Dalle immagini riprese dalle telecamere di sorveglianza del deposito adiacente al distributore Eni – sequenze che la polizia scientifica sta analizzando nei dettagli – emerge con chiarezza il momento in cui Mauro Bagaglini, 57 anni, autista del mezzo, compie una manovra che porta al distacco accidentale della valvola. Quello che i tecnici definiscono uno "strappo", visibile nel video, sarebbe all’origine della dispersione del gas, poi divampato in pochi secondi.
La ricostruzione degli inquirenti si basa, oltre che sulle prove video, anche sulla testimonianza dell’impiegato della stazione di servizio, uno dei feriti meno gravi, il quale ha confermato la dinamica: l’arrivo della cisterna, l’avvio delle operazioni e, poco dopo, la perdita incontrollata. Sebbene le verifiche tecniche siano ancora in corso – è stata disposta una super perizia per accertare eventuali negligenze nel rispetto delle norme di sicurezza – appare sempre più probabile che il fattore scatenante sia da ricondurre a un banale, ma fatale, gesto compiuto sotto la pressione della routine.

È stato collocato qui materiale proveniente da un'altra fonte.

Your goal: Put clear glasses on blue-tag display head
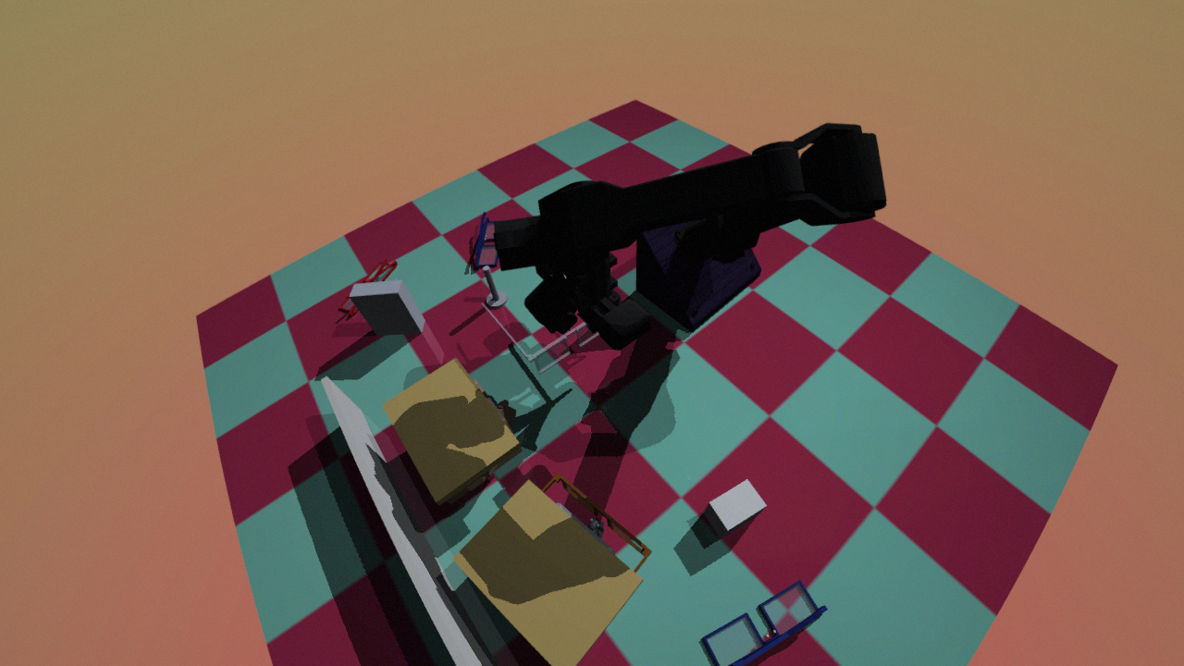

Intanto, mentre i residenti della zona denunciano il disagio di vivere in un’area esposta a rischi del genere, la Procura valuta di formalizzare l’iscrizione nel registro degli indagati per tre persone, i cui ruoli dovranno essere chiariti. Restano da accertare, tra l’altro, i tempi di allerta e l’efficacia dei protocolli d’emergenza, aspetti che potrebbero rivelare ulteriori responsabilità.